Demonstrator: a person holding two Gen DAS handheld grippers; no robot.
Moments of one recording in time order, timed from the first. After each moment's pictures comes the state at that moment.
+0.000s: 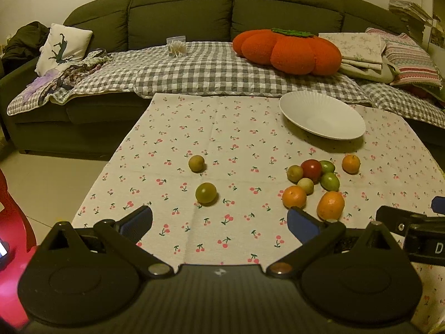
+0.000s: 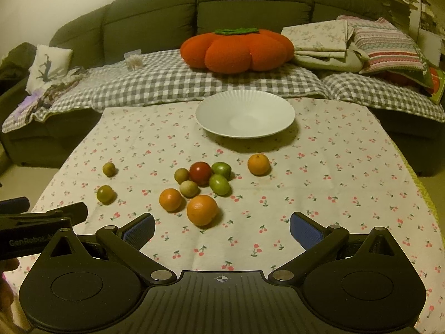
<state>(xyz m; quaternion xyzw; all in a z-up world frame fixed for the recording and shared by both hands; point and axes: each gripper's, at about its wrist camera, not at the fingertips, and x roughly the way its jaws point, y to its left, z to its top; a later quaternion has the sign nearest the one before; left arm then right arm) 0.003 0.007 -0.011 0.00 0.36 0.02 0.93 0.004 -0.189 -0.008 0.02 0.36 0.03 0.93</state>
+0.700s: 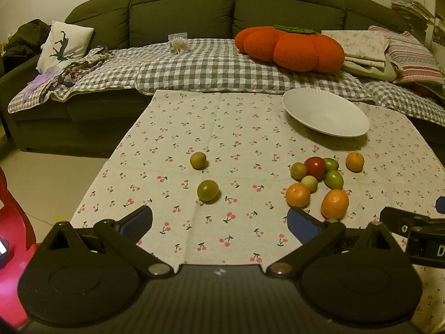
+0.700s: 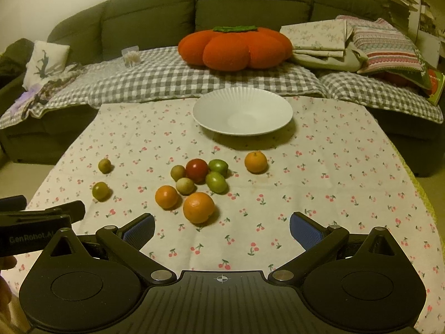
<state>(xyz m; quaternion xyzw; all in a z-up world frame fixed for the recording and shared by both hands) 0.006 0.006 -0.018 0.00 0.37 0.03 0.93 0.005 -0.188 -0.011 0.01 0.36 0.02 0.93</state>
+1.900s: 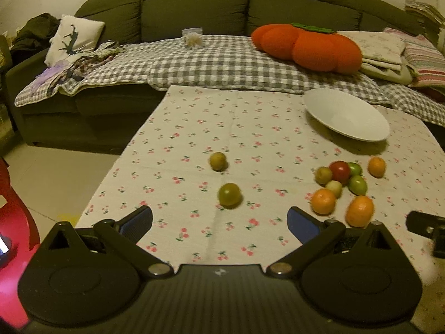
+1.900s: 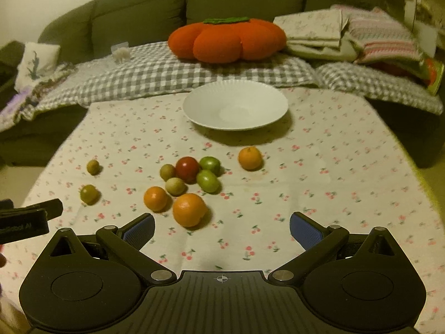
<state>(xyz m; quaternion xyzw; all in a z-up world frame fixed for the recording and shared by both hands) 0.026 0.034 -0.029 -0.01 0.37 0.05 0.93 0.025 -0.198 -0.024 0.04 0.37 0.02 0.93</state>
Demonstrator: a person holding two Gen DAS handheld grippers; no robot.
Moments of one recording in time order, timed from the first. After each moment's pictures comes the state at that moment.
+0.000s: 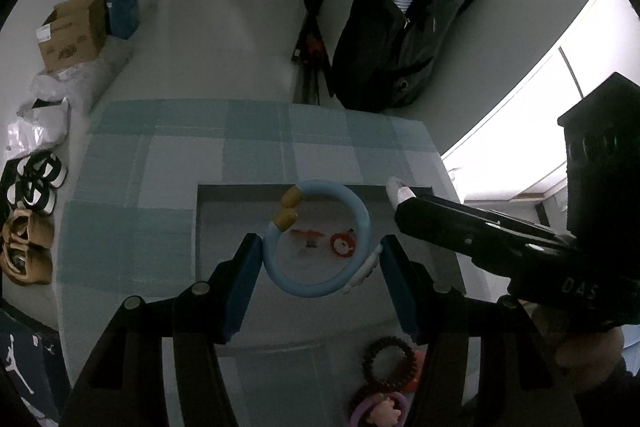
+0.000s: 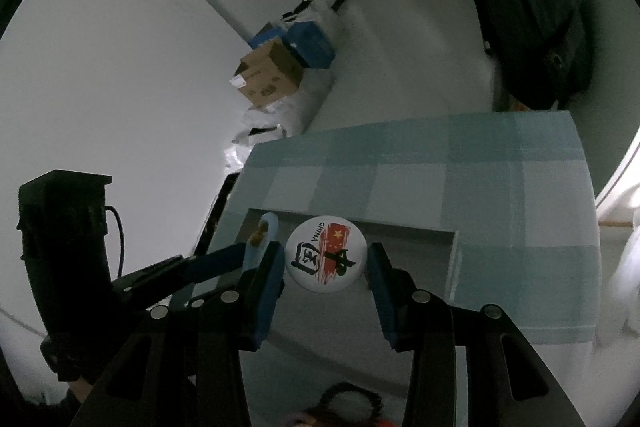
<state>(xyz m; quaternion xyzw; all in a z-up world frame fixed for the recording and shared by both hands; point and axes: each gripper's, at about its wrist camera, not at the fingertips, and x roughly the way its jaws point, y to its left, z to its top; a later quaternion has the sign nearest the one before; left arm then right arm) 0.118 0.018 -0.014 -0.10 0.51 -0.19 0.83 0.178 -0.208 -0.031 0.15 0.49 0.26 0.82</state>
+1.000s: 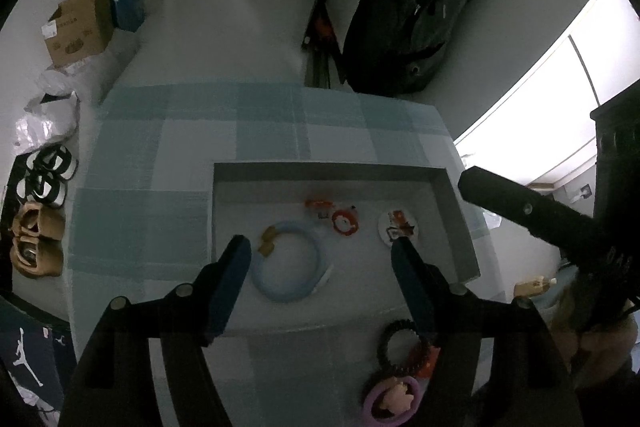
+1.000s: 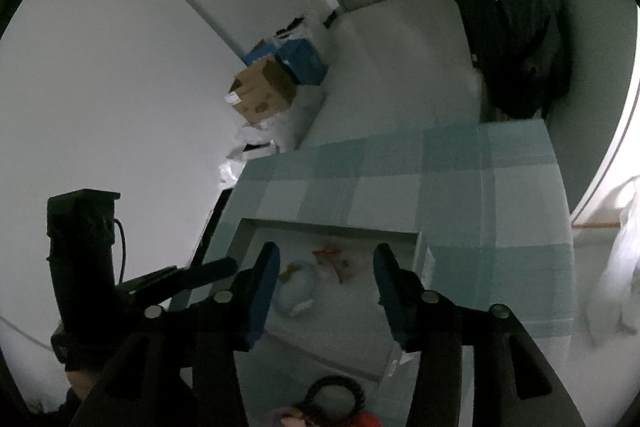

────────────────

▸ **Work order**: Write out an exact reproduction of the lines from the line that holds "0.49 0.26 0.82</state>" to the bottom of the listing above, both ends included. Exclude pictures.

▸ **Answer below**:
<state>(xyz m; quaternion xyzw; all in a z-up world frame fixed for the recording and shared by both hands; point and axes: each gripper's, at about its wrist camera, not at the fingertips, and x roughly the way its jaws point, y to its left, z to its top; a later quaternion has the sign nearest the one before; left arm then right arm) 0.118 0.018 -0.014 -0.10 0.51 -0.19 0.83 0.178 -0.208 -0.031 0.15 0.49 0.26 0.82</state>
+1.000s: 
+1.000s: 

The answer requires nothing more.